### EXERCISE BRIEF
Having read the records, set them all down exactly as they appear.

(DATA FOR REVIEW)

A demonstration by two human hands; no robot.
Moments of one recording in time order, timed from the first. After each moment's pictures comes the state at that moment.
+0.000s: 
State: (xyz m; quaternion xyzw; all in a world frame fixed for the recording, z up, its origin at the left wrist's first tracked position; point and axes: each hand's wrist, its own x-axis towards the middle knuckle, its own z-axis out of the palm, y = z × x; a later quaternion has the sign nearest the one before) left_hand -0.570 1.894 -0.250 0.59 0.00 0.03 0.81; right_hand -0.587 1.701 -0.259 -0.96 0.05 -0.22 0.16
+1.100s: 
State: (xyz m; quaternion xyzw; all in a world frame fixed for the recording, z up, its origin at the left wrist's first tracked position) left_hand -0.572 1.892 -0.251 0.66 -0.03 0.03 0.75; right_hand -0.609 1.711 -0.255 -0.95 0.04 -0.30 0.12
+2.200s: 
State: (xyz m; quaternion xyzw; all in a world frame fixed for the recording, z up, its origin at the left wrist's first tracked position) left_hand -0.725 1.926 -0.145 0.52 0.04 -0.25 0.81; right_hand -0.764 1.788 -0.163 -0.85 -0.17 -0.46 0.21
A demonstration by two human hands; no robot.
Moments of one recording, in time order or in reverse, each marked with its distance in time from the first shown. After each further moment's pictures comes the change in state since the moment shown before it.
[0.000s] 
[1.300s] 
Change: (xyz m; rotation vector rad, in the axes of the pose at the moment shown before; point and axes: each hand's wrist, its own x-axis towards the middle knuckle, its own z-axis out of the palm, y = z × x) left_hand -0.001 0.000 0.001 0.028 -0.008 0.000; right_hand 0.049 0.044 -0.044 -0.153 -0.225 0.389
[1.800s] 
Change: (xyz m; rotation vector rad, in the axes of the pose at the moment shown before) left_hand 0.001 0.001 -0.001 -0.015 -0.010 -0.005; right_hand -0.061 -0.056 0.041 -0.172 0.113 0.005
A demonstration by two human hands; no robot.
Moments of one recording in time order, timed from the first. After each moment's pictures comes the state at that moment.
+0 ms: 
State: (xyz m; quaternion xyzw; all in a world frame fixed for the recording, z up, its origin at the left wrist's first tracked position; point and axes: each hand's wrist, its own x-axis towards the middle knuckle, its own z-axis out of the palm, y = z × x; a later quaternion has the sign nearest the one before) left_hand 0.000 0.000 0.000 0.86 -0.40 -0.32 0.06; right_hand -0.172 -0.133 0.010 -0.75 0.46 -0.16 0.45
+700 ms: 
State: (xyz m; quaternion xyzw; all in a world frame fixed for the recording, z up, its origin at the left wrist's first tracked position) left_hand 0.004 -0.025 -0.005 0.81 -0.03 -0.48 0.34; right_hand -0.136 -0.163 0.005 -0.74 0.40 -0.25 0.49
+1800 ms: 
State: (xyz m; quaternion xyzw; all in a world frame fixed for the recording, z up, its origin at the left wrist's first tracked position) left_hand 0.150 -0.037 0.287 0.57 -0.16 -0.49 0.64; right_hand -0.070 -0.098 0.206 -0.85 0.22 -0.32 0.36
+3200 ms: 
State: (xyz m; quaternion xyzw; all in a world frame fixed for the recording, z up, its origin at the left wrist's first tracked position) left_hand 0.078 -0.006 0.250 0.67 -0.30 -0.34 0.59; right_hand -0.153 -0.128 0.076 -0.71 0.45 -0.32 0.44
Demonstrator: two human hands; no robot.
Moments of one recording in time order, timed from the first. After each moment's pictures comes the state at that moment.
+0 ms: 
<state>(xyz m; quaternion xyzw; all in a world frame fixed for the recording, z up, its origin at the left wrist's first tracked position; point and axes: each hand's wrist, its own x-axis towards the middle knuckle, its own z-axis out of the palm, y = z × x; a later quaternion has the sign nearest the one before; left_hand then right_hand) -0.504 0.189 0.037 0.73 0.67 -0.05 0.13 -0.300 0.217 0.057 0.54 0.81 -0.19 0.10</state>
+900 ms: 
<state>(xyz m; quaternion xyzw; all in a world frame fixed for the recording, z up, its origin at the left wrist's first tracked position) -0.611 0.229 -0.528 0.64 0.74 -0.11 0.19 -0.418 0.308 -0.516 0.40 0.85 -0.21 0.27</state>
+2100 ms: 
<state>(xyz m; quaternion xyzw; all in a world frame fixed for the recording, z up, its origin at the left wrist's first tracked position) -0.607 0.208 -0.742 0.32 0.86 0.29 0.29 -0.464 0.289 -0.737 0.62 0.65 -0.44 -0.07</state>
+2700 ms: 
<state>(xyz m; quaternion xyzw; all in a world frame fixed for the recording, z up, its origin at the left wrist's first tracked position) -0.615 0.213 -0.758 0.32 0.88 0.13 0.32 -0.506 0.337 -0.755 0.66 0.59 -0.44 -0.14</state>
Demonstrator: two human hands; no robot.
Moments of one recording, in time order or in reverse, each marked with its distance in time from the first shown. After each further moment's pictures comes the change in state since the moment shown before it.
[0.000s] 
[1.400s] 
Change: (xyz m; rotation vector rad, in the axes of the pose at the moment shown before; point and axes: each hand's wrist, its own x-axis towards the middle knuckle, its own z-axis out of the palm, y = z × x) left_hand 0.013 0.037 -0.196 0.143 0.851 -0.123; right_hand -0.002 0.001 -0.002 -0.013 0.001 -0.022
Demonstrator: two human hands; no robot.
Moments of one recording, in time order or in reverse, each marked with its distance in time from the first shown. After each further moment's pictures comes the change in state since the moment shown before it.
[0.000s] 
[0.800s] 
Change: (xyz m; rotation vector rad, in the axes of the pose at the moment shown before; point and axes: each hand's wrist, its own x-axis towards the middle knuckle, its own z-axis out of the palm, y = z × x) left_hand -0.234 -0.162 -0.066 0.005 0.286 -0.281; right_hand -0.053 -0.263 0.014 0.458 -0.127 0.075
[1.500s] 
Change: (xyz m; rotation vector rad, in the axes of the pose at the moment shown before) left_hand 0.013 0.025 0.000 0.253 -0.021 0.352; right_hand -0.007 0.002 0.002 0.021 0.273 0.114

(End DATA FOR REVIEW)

### WRITTEN SOLUTION
A demonstration by two human hands; no robot.
Moments of one recording in time order, timed from the first. After each moment's pictures comes the state at that moment.
+0.000s: 
State: (xyz m; quaternion xyzw; all in a world frame fixed for the recording, z up, its origin at the left wrist's first tracked position; point and axes: each hand's wrist, its own x-axis towards the middle knuckle, its own z-axis out of the palm, y = z × x; a later quaternion has the sign nearest the one before) left_hand -0.570 1.894 -0.250 0.59 0.00 0.03 0.81; right_hand -0.587 1.701 -0.259 -0.96 0.05 -0.22 0.16
+1.100s: 
State: (xyz m; quaternion xyzw; all in a world frame fixed for the recording, z up, its origin at the left wrist's first tracked position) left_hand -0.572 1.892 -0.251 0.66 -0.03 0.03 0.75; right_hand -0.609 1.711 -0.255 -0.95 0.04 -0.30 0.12
+2.200s: 
State: (xyz m; quaternion xyzw; all in a world frame fixed for the recording, z up, its origin at the left wrist's first tracked position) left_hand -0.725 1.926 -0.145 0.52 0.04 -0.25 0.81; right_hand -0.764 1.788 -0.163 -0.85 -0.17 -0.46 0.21
A demonstration by two human hands; no robot.
Moments of one recording, in time order or in reverse, each marked with its distance in time from the first shown. After each further moment's pictures comes the change in state since the moment shown before it.
[0.000s] 
[1.300s] 
Change: (xyz m; rotation vector rad, in the axes of the pose at the moment shown before; point and axes: each hand's wrist, its own x-axis towards the middle knuckle, its own z-axis out of the palm, y = z × x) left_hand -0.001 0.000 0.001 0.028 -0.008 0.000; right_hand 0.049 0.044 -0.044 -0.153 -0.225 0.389
[1.800s] 
Change: (xyz m; rotation vector rad, in the axes of the pose at the moment shown before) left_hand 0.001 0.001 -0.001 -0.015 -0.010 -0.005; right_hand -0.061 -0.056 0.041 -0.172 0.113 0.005
A demonstration by two human hands; no robot.
Moments of one recording in time order, timed from the first. After each moment's pictures comes the state at that moment.
+0 ms: 
State: (xyz m; quaternion xyzw; all in a world frame fixed for the recording, z up, its origin at the left wrist's first tracked position; point and axes: each hand's wrist, its own x-axis towards the middle knuckle, its own z-axis out of the palm, y = z × x; a later quaternion has the sign nearest the one before) left_hand 0.000 0.000 0.000 0.86 -0.40 -0.32 0.06; right_hand -0.172 -0.133 0.010 -0.75 0.46 -0.16 0.45
+700 ms: 
State: (xyz m; quaternion xyzw; all in a world frame fixed for the recording, z up, its origin at the left wrist's first tracked position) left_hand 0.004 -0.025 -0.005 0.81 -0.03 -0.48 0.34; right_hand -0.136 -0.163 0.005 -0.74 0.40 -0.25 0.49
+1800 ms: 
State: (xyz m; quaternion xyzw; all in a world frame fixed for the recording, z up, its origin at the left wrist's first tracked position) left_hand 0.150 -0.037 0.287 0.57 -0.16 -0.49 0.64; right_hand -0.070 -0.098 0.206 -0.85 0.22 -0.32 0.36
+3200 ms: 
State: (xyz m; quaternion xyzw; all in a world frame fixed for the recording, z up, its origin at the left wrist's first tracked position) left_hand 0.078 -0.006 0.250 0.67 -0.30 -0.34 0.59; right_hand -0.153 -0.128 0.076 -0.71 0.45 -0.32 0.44
Demonstrator: two human hands; no robot.
Moments of one recording in time order, timed from the first. After each moment's pictures comes the state at that moment.
+0 ms: 
<state>(xyz m; quaternion xyzw; all in a world frame fixed for the recording, z up, its origin at the left wrist's first tracked position; point and axes: each hand's wrist, its own x-axis towards the middle knuckle, its own z-axis out of the palm, y = z × x; a later quaternion has the sign nearest the one before; left_hand then right_hand) -0.504 0.189 0.037 0.73 0.67 -0.05 0.13 -0.300 0.217 0.057 0.54 0.81 -0.19 0.10</state>
+900 ms: 
<state>(xyz m; quaternion xyzw; all in a world frame fixed for the recording, z up, its origin at the left wrist's first tracked position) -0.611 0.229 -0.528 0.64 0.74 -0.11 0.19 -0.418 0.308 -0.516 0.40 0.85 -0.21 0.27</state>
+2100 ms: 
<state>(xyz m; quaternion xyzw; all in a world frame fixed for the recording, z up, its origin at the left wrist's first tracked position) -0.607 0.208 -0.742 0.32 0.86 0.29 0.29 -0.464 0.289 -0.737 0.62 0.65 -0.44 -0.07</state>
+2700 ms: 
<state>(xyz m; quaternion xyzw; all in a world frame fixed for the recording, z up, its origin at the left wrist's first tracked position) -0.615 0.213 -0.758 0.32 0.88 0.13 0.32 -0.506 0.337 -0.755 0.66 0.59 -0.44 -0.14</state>
Demonstrator: two human hands; no robot.
Moments of one recording, in time order or in reverse, each marked with its distance in time from the first shown. After each further moment's pictures comes the change in state since the moment shown before it.
[0.000s] 
[1.400s] 
Change: (xyz m; rotation vector rad, in the axes of the pose at the moment shown before; point and axes: each hand's wrist, its own x-axis towards the middle knuckle, its own z-axis out of the palm, y = z × x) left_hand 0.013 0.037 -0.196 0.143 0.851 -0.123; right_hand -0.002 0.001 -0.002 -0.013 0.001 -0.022
Demonstrator: two human hands; no robot.
Moments of one recording, in time order or in reverse, each marked with its distance in time from the first shown. After each further moment's pictures comes the change in state since the moment shown before it.
[0.000s] 
[0.800s] 
Change: (xyz m; rotation vector rad, in the axes of the pose at the moment shown before; point and axes: each hand's wrist, its own x-axis towards the middle knuckle, its own z-axis out of the palm, y = z × x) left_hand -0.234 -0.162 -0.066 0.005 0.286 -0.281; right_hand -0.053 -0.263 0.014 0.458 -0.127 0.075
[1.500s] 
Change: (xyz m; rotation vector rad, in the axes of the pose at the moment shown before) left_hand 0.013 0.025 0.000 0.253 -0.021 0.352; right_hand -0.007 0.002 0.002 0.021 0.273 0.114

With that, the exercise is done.